GORDON Brown last night said he was amazed to discover that Britain had quite a lot of immigrants.
The prime minister said that if only he had known he would have done something about it, but now they are here they should all talk properly and watch Antiques Roadshow.
Mr Brown added: "As soon as I found out there were immigrants I asked for a full report and I am now pleased to confirm that after a decade of them sneaking in willy-nilly, last year only two foreigners arrived in Britain, both clutching an old wooden clock and asking for Fiona Bruce.
"However, I accept there are still quite a few unusual-sounding people in this country who insist on maintaining a culture that can often seem at odds with Britishness, such as working really hard and minding their own business."

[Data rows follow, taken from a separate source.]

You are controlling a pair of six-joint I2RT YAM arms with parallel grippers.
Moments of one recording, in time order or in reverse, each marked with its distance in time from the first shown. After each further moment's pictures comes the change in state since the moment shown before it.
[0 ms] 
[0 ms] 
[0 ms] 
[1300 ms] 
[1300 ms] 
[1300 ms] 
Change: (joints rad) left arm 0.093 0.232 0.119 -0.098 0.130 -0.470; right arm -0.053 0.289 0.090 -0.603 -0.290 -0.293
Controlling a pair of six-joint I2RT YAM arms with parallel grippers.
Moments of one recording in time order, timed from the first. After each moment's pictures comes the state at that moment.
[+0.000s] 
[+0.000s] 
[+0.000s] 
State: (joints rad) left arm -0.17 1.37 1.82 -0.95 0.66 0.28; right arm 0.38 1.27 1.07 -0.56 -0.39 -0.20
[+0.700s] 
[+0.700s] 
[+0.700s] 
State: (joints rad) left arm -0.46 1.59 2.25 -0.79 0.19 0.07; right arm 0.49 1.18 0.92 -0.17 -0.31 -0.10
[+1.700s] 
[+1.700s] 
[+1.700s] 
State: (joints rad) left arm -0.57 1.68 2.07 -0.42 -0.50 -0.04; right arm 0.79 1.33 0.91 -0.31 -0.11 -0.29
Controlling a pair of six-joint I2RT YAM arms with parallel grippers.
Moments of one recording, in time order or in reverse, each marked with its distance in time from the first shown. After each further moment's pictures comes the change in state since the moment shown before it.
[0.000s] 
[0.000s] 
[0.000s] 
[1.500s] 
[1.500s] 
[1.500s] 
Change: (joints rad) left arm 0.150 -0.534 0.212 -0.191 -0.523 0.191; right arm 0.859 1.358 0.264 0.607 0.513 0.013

The prime minister said foreigners are often to be found crowded into East London constituencies where local, indigenous majorities of less than 8000 can easily feel threatened.
He added: "I have no idea how they got here but I will do everything I can to make sure they all get their clocks valued at a stately home and that if you shut your eyes you would swear you were talking to Adam Woodyat or Martine McCutcheon."
Calling for a calm and rational debate, Mr Brown said: "I think it's very important that politicians do not use immigration as a political football, especially the racist ones in the Conservative Party.
"We must treat this issue sensitively, unite against extremists and I've got fifty quid right here for anyone who can actually tell me the difference between the Tories and the SS."